Could the listing be repeated exactly, with every picture dropped?

*** Block opens ***

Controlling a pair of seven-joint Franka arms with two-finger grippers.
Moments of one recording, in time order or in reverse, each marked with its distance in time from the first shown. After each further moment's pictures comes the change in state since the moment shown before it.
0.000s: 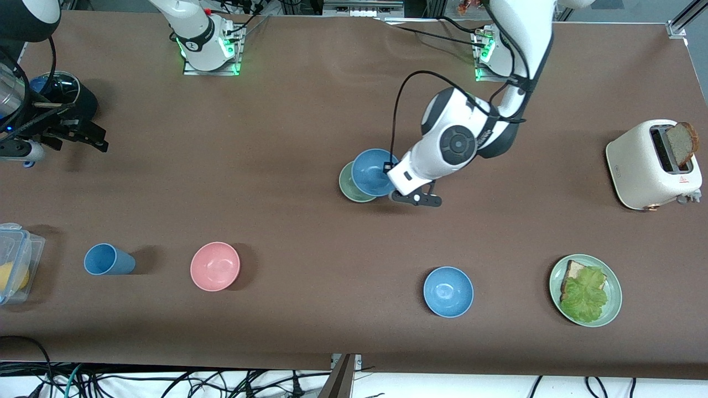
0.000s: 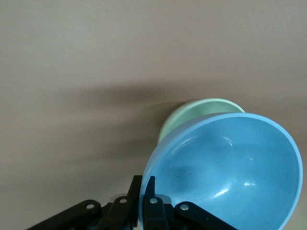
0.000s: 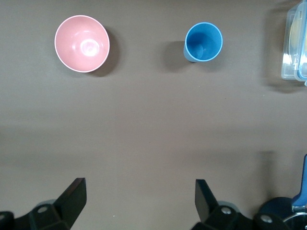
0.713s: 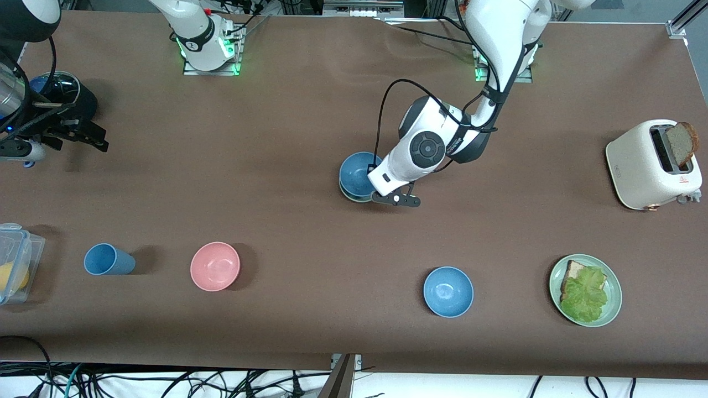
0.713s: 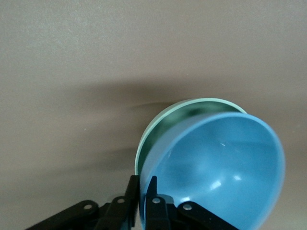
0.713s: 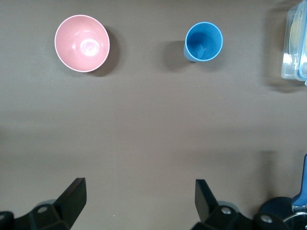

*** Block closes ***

*Task answer:*
Controlling a pair of seven-joint Franka arms with two-finger grippers.
Moments of one recording, in time order or in reverse, each marked with its distance in time from the first shown. After each further moment's pictures comes the change in state since the moment shown before it.
0.000s: 
0.000s: 
0.000s: 
0.713s: 
0.713s: 
0.713s: 

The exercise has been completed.